-- Aim of the task --
Find each line below containing the word "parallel" and copy it.

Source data

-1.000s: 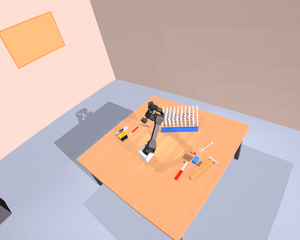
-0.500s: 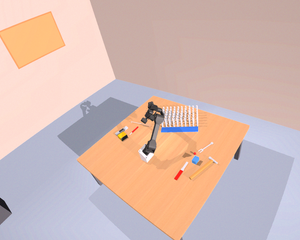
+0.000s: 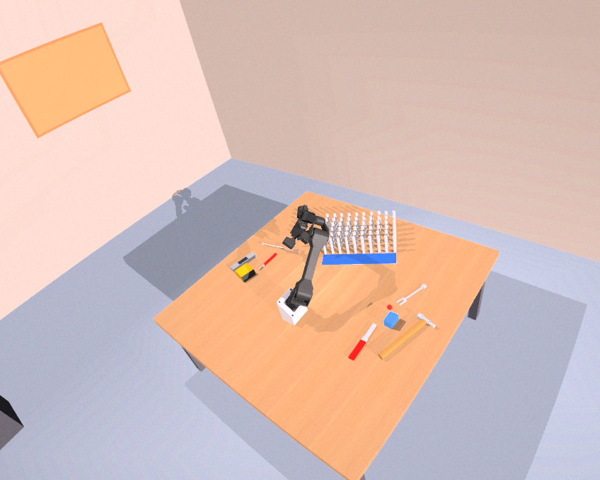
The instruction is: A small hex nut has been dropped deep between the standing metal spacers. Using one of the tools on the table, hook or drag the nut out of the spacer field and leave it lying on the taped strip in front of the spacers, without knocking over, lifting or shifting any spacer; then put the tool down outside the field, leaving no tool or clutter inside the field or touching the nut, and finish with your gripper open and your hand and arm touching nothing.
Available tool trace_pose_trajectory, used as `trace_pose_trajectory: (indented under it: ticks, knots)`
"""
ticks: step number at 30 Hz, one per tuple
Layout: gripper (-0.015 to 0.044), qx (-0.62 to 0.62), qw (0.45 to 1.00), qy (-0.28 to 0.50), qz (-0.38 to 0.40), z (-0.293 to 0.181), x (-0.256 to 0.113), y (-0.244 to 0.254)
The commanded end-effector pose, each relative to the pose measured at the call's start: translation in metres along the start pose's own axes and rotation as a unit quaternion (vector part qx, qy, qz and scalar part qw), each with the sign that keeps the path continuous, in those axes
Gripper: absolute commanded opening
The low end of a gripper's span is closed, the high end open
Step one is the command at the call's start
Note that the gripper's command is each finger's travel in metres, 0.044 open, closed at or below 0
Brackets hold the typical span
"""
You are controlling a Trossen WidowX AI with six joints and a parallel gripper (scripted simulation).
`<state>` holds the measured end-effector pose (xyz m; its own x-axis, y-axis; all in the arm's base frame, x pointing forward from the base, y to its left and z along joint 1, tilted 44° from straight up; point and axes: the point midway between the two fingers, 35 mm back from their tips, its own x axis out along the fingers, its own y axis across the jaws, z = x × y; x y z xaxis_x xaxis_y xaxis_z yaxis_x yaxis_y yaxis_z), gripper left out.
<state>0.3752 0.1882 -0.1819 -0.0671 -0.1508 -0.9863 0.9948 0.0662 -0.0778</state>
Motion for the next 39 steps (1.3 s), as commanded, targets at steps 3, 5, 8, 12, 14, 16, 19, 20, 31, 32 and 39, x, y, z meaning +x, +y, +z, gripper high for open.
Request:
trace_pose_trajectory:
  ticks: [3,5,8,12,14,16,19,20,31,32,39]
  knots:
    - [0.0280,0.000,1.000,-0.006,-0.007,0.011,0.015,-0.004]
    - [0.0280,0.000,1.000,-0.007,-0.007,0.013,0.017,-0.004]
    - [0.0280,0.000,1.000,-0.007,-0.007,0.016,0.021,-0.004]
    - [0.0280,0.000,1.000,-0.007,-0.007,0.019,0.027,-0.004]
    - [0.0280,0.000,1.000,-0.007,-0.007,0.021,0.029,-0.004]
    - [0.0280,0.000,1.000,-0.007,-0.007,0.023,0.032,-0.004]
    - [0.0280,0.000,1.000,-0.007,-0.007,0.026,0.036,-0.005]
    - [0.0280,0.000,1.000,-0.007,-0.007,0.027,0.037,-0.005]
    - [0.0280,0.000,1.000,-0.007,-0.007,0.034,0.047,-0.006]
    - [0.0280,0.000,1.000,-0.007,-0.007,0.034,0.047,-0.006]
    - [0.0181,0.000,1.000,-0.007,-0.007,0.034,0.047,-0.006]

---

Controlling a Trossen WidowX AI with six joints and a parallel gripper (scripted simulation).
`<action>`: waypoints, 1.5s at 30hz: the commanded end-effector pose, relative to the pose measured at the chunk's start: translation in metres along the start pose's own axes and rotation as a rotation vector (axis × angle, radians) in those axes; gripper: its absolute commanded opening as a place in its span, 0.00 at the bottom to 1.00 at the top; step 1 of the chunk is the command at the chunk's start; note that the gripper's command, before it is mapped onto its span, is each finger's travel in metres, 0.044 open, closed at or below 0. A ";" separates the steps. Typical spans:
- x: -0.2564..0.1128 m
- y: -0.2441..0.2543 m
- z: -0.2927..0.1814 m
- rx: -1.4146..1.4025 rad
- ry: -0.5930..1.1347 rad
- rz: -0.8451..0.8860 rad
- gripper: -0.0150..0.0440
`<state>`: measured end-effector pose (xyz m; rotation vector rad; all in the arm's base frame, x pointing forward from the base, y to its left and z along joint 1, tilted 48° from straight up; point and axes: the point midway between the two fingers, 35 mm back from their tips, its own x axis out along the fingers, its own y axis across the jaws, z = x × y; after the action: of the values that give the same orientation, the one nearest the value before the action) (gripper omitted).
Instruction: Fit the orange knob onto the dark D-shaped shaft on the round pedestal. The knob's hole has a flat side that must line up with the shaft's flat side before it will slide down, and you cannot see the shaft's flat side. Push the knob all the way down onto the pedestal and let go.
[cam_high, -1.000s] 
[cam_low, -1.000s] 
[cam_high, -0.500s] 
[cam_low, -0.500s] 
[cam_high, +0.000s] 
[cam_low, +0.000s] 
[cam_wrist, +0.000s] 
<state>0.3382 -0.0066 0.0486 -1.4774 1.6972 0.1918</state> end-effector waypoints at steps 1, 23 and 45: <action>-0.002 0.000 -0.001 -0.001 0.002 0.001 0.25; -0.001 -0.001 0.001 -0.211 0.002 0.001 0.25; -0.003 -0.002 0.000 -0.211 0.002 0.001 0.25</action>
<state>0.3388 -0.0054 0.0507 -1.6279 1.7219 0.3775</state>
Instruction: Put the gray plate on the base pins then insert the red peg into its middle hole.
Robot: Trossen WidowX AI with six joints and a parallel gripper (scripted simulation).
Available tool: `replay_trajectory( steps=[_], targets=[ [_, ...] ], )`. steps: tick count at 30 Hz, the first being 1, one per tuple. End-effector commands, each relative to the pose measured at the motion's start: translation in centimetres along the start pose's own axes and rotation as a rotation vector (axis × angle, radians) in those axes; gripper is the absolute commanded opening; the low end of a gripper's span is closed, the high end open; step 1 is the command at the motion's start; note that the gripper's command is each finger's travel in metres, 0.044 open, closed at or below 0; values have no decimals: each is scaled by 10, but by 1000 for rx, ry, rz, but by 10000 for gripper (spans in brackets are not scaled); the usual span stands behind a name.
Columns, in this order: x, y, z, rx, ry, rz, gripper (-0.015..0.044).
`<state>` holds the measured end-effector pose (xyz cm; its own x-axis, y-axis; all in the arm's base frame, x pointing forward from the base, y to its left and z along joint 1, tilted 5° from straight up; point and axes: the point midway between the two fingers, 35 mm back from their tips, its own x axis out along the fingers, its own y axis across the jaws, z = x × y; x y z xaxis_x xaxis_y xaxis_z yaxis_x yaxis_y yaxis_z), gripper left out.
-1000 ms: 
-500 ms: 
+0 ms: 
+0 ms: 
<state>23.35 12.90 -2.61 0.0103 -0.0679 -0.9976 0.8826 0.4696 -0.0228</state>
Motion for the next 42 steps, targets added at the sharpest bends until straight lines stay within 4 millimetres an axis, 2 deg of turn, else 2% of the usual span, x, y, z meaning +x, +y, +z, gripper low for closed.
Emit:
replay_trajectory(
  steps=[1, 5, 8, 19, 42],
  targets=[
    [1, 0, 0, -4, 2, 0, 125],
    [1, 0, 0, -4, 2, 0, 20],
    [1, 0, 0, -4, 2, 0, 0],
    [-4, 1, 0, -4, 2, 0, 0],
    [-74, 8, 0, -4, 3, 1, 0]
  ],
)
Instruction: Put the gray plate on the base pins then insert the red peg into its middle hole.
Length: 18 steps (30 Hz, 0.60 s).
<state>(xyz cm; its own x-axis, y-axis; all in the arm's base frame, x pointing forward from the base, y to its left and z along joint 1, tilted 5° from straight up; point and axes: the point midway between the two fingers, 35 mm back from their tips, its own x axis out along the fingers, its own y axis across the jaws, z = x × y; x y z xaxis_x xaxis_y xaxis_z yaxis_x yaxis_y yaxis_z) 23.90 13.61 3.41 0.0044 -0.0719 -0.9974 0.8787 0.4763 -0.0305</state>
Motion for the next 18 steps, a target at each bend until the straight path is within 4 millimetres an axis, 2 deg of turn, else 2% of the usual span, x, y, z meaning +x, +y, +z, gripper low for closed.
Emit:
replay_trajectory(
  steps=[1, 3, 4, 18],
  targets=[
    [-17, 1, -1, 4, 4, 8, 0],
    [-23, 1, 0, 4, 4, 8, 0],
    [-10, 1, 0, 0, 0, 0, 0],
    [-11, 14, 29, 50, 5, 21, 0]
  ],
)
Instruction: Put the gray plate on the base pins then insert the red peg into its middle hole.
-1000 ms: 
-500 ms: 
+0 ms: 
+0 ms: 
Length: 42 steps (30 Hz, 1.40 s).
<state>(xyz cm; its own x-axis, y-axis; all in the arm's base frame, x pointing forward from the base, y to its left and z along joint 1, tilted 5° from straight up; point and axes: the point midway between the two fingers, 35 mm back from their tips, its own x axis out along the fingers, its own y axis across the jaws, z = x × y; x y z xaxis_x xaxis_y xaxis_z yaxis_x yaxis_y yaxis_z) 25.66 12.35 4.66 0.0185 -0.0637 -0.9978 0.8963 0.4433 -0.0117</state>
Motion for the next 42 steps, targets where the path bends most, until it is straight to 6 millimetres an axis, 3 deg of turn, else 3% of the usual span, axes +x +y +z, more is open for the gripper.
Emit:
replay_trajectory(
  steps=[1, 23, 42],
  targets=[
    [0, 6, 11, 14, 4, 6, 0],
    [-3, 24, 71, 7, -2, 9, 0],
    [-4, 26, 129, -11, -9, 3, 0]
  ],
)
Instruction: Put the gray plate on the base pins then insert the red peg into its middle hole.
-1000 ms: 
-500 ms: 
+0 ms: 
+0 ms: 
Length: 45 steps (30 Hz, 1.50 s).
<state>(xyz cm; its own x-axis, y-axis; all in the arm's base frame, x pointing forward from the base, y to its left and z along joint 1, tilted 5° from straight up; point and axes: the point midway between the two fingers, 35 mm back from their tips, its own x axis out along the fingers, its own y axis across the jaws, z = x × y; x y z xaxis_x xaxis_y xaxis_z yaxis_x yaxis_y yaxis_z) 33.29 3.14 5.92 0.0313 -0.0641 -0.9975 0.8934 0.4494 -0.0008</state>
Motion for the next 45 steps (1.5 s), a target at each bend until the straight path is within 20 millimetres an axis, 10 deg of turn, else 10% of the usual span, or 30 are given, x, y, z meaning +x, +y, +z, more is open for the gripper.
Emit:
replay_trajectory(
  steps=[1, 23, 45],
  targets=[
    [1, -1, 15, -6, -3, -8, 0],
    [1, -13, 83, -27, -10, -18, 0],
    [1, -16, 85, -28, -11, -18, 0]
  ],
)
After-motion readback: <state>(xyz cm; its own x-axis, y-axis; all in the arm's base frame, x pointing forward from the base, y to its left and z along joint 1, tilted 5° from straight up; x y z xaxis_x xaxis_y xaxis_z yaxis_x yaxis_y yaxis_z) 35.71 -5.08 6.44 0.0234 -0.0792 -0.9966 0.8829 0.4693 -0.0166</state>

-- Result for this exercise --
You are controlling a Trossen WidowX AI with six joints and a parallel gripper (scripted simulation).
Controlling a Trossen WidowX AI with six joints and a parallel gripper (scripted simulation).
Robot: Trossen WidowX AI with six joints and a parallel gripper (scripted simulation).

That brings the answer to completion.